::: Records to use :::

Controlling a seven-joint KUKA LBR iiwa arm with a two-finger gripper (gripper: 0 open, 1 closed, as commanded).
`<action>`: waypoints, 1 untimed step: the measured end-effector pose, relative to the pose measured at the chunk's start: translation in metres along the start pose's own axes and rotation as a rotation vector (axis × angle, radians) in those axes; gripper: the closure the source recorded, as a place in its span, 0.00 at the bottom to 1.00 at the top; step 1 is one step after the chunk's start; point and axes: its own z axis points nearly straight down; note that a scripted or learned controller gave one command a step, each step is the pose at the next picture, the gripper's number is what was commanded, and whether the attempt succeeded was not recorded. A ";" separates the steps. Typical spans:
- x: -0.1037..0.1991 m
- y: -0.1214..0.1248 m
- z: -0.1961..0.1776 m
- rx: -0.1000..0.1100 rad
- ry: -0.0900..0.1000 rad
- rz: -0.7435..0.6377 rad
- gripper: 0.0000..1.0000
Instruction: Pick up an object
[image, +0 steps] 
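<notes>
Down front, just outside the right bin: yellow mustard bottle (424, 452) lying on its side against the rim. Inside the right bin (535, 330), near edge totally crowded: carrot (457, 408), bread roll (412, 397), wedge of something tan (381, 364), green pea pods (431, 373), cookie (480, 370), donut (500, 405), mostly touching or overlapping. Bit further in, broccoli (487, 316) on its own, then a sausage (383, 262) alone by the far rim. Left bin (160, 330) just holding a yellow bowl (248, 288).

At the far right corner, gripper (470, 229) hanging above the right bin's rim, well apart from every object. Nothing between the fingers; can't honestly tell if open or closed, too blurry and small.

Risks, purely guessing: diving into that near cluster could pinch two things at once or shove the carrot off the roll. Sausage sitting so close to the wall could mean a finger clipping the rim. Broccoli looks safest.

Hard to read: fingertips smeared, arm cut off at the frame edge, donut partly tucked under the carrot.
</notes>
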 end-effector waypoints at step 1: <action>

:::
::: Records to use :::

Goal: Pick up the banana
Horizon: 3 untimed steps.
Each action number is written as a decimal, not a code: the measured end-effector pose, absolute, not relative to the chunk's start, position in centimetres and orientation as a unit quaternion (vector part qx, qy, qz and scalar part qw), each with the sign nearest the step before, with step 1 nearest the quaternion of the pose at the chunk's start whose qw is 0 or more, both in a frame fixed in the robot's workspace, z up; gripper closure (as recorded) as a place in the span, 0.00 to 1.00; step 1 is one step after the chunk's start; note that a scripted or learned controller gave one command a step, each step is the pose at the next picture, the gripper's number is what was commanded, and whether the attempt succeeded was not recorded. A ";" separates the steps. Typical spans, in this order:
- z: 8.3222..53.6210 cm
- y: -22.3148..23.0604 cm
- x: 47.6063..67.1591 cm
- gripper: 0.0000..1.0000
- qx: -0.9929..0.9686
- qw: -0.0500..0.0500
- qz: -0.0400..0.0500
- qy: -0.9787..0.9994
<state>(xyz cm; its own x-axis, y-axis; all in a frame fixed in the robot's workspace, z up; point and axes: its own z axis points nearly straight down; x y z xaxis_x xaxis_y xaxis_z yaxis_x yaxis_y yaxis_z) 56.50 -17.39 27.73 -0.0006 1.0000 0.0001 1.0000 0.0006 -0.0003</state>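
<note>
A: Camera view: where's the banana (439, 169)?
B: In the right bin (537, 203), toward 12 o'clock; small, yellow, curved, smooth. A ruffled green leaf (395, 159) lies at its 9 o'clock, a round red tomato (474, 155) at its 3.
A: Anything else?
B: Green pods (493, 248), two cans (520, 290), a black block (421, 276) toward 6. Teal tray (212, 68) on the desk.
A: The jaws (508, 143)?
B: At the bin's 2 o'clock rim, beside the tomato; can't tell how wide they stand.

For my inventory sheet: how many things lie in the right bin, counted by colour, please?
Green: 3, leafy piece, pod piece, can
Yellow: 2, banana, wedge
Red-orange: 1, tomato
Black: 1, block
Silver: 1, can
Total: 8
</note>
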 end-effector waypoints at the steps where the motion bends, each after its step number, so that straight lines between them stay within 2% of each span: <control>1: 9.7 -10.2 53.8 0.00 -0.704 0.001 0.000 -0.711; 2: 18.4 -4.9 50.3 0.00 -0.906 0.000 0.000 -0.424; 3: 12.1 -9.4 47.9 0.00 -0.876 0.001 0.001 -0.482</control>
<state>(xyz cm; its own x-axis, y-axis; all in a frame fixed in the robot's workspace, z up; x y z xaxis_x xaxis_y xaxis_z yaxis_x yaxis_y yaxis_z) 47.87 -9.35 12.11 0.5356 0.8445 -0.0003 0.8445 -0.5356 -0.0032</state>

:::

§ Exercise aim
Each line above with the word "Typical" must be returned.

§ Exercise response
`<action>`: waypoints, 1 untimed step: the measured end-effector pose, relative to the pose measured at the chunk's start: translation in metres along the start pose's own axes and rotation as a rotation vector (axis × angle, radians) in those axes; gripper: the closure the source recorded, as a place in its span, 0.00 at the bottom to 1.00 at the top; step 1 is one step after the chunk's start; point and axes: its own z axis points nearly straight down; note that a scripted or learned controller gave one command a step, each step is the pose at the next picture, the gripper's number is what was commanded, and whether the attempt succeeded was not recorded. A ";" separates the steps. Typical spans:
Each action number is written as a decimal, not a code: the measured end-effector pose, absolute, not relative to the chunk's start, position in centimetres and orientation as a unit quaternion (vector part qx, qy, qz and scalar part qw), each with the sign nearest the step before, with step 1 nearest the quaternion of the pose at the chunk's start whose qw is 0 or more, both in a frame fixed in the robot's workspace, z up; gripper closure (as recorded) as a place in the span, 0.00 to 1.00; step 1 is one step after the chunk's start; note that a scripted or learned controller gave one command a step, each step is the pose at the next picture, the gripper's number is what was commanded, and whether the attempt succeeded was not recorded. A ";" separates the steps. Typical spans, in this order:

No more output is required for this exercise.